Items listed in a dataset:
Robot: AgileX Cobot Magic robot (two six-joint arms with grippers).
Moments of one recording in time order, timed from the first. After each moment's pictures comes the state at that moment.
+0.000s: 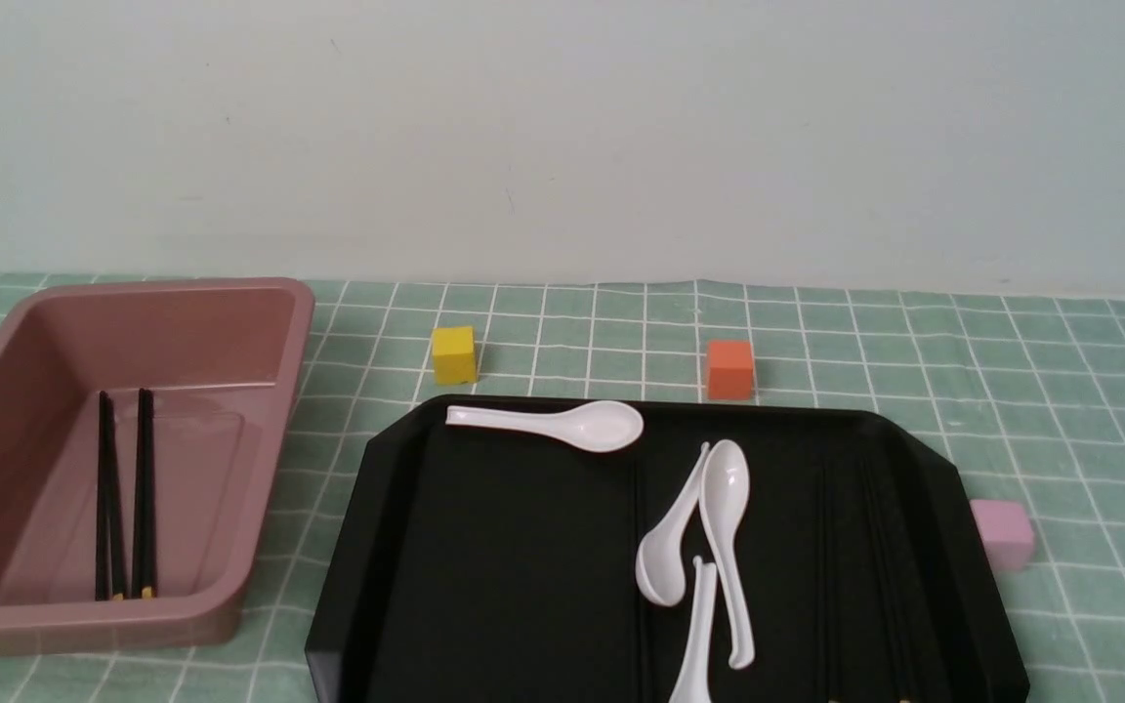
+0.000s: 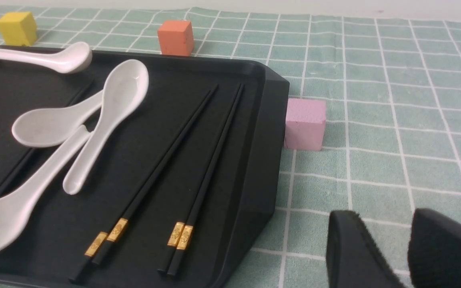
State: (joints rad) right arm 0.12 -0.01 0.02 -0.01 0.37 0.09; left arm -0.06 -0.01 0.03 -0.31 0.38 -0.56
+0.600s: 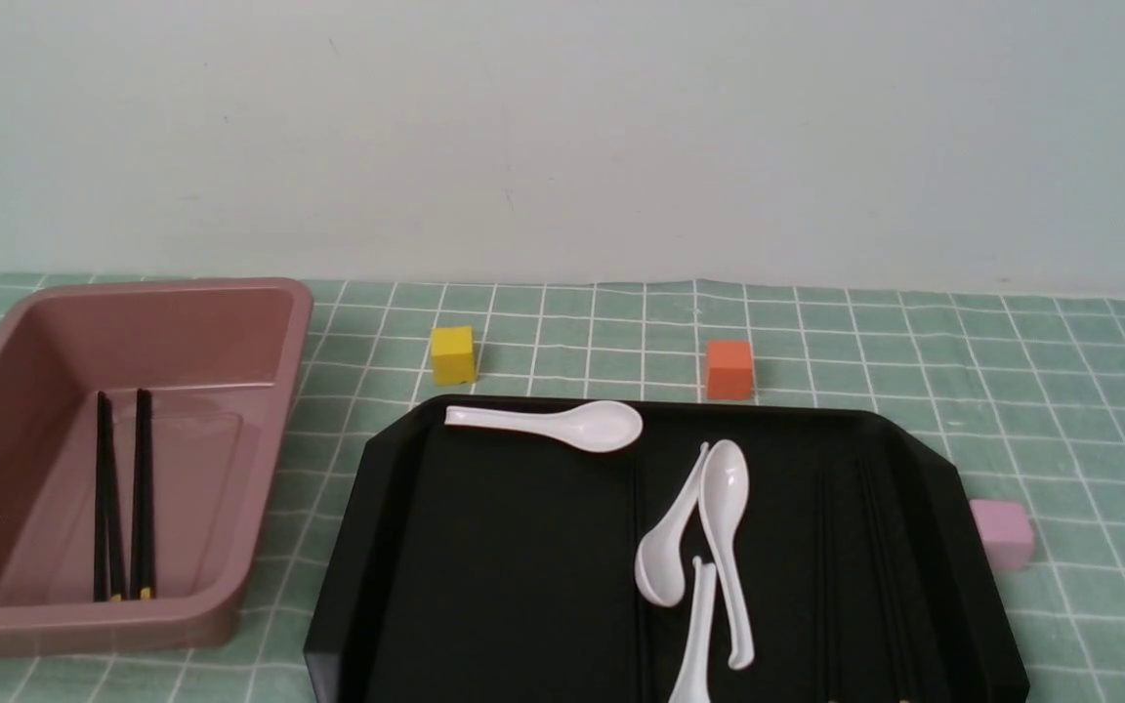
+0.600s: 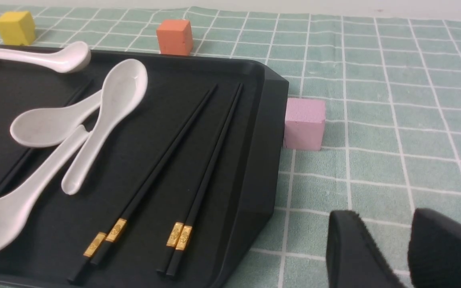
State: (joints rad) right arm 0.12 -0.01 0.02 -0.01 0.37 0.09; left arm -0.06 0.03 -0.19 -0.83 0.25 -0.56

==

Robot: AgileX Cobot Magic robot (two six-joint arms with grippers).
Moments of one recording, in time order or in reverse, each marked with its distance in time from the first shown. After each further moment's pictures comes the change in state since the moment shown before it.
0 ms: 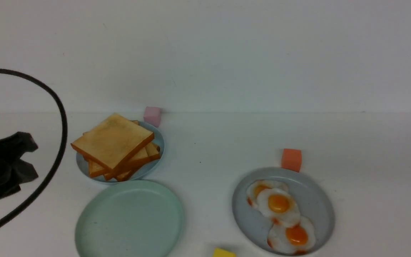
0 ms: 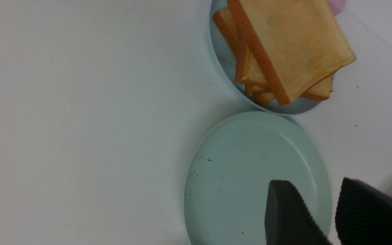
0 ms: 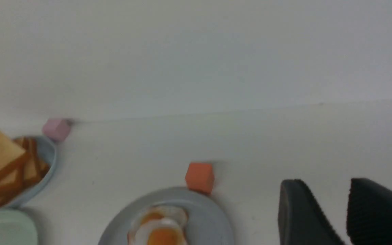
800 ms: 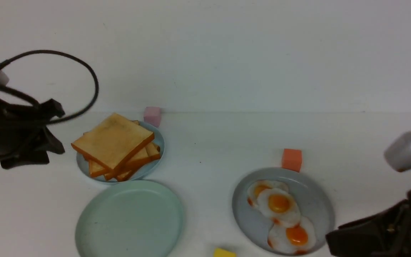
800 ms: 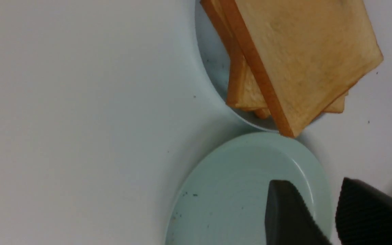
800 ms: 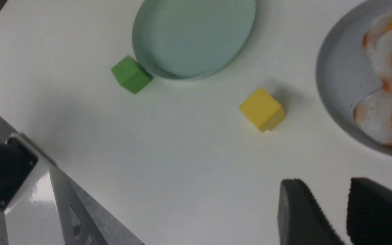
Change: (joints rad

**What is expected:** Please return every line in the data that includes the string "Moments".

**Solution to the exercise:**
Moments of one recording in time order, timed from the first. After each moment's pictures comes the state at that moment.
Moments of one recording, in time order or in reverse, each marked with its distance in time from the first shown. After each further moment's pictures comes the change in state since the moment shown before it.

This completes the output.